Bu sırada Alemdar'ın taraftarları Sultan Selim Hanı tekrar tahta çıkarmaları için tahrike başladılar. Onun bu niyetini sezen sadrazam Çelebi Mustafa paşa kendisinden İstanbul'u terk etmesini istedi. Alemdar Mustafa paşa da bunun üzerine 28 Temmuz günü on beş bin kişiden fazla askeriyle Bab-ı âliyi bastı. Sadrazamdan mührünü aldı. Ancak Üçüncü Selim'in yeniden tahta çıkması halinde kendilerini öldürteceğinden korkan asiler ve bazı devlet adamları padişahtan Üçüncü Selim ve şehzade Mahmud'un öldürülmeleri için ferman çıkarttırdılar.
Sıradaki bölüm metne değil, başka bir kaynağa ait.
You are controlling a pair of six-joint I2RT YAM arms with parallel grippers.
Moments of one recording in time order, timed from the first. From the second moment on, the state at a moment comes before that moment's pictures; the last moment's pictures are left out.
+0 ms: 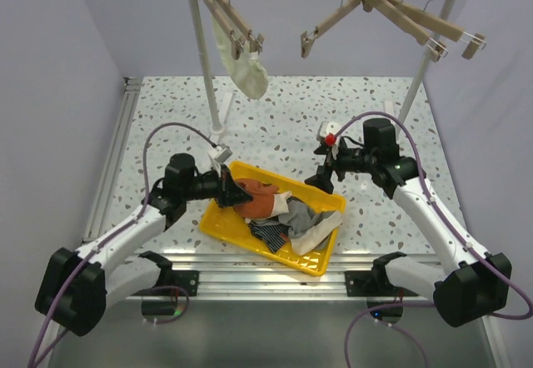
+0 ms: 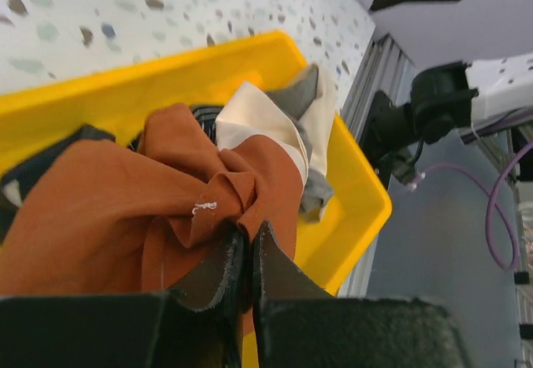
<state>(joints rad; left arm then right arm) -0.40 1.01 0.50 0.16 0.81 -0.38 0.32 1.12 0.95 -0.45 -0.78 -0.53</state>
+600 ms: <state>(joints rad) -0.68 1.45 0.60 0.14 0.43 -0.32 0.32 1.11 0.98 -0.45 -0.78 -0.51</state>
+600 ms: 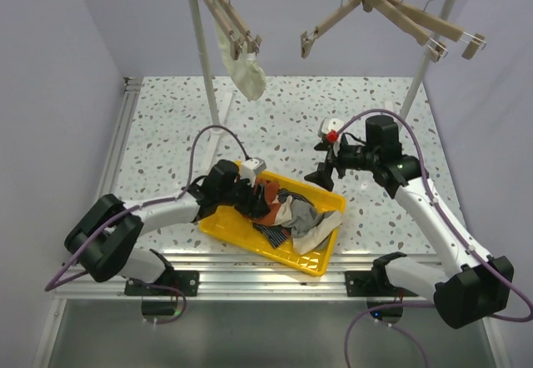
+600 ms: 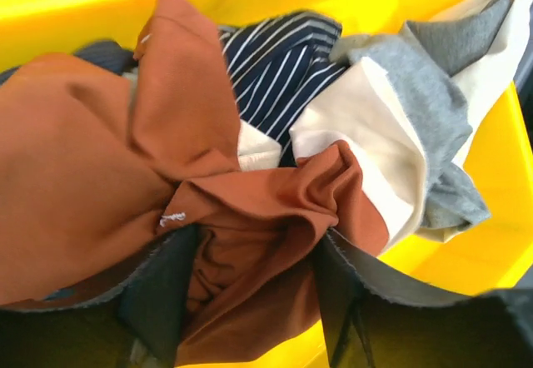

Nitekim zorla saraya giren Alemdar, Selim Hanın hançer darbeleriyle şehid edilmiş cesediyle karşılaştı. Hizmetkârlarının yardımı ile hayatını kurtaran Şehzade Mahmud'u padişah ilan etti. (28 Temmuz 1808) Mustafa Han ise Topkapı Sarayına yerleştirildi.
Dördüncü Mustafa Han, 14/15 Kasım gecesi meydana gelen Alemdar Mustafa paşa Vak'ası sırasında yeniçerilerin saraya saldırmaları ve kendisini tekrar başa geçirmeye teşebbüs etmeleri üzerine İkinci Mahmud Han taraftarlarınca öldürüldü. (1808)
Mustafa Han, zeki ve tedbirli olmasına rağmen Üçüncü Selim Hanın tahttan indirilmesi neticesinde tahta çıkarılmış olmasından dolayı isyancıların elinde kaldı. Yeniçerilerin tamamının zorba bir güruh haline gelmeleri sebebiyle eşkıyayı bertaraf edecek bir kuvveti yanında bulunamadı. Bu sebeple onların isteklerine boyun eğmek zorunda kaldı. Daha sonra asileri sindirmek üzere çağırdığı Alemdar Mustafa paşanın Selim Hanı tekrar tahta geçirme teşebbüsü Mustafa Hanın aleyhte hareketine yol açtı. İkinci Mahmud Hanın saltanatı döneminden ve ıslahatlarından memnun olmayan bazı devlet adamları, yeniçerileri tahrik etmek suretiyle kendilerine yakın gördükleri Dördüncü Mustafa'yı tekrar tahta geçirmek üzere harekete geçtiler. Bu durum neticede Mustafa Hanın öldürülmesine yol açtı. Mustafa Hanın cenazesi merasimle kaldırılarak, Bahçe Kapısında babası Birinci Abdülhamid'in türbesine defnedildi. Saltanat müddeti bir sene iki ay olup, vefat ettiğinde otuz yaşında idi.